§ Work to complete
The answer must be a single number: how many lines in the entries hold the string "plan".

§ Supplied information
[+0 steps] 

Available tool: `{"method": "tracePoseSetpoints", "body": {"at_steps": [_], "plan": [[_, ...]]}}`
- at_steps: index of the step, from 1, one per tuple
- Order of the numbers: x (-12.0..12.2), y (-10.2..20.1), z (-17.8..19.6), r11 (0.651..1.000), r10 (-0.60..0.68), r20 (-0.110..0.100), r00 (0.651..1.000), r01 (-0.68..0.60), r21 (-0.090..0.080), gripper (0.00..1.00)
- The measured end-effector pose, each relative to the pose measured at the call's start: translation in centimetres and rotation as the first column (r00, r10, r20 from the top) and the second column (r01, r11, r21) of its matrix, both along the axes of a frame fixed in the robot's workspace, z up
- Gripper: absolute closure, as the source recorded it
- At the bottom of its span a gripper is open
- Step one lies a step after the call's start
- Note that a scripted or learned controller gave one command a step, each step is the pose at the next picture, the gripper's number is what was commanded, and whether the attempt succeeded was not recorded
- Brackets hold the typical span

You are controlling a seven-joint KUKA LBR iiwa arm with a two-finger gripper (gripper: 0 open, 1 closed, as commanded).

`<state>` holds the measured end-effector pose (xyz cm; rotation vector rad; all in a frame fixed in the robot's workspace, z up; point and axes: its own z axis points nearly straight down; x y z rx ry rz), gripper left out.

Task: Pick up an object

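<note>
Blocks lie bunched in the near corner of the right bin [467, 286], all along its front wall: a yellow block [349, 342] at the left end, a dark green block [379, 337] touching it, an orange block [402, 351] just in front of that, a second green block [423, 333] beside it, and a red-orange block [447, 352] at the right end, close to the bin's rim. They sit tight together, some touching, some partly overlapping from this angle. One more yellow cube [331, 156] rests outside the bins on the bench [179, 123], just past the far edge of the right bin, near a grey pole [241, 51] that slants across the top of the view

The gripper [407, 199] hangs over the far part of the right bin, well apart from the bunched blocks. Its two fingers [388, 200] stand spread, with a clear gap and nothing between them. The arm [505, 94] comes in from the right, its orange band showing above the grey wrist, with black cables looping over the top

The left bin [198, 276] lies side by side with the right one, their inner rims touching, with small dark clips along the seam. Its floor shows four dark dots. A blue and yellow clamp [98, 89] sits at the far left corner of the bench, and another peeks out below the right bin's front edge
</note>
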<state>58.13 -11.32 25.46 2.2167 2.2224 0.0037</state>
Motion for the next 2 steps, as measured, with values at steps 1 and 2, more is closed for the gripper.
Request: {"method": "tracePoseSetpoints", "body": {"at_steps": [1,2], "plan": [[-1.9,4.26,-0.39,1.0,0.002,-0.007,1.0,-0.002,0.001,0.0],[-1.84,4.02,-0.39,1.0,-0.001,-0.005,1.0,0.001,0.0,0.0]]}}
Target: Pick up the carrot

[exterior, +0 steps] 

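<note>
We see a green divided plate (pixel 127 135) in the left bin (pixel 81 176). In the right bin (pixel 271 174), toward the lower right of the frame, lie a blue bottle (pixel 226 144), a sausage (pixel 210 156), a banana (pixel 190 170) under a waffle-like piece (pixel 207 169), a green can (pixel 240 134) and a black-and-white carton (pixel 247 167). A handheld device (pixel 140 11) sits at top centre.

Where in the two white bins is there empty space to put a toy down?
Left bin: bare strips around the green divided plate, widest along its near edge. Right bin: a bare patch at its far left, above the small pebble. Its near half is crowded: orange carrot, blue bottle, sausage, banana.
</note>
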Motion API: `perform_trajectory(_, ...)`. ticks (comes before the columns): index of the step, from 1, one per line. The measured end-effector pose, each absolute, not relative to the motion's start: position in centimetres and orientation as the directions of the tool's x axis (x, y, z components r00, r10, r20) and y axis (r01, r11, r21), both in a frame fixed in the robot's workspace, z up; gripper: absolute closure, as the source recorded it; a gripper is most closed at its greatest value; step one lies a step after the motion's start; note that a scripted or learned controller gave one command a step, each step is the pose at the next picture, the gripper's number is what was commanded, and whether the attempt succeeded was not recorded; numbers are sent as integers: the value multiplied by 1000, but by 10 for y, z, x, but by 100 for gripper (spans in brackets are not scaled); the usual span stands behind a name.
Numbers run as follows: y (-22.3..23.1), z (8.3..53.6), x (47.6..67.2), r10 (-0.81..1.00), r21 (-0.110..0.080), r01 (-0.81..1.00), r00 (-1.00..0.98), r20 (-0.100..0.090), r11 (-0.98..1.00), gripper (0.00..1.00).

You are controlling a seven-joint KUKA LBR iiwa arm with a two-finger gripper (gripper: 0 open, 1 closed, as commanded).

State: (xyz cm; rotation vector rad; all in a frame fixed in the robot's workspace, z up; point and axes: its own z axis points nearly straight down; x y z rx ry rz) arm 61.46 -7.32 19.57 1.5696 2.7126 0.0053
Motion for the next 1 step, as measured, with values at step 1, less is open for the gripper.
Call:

§ Completed task
2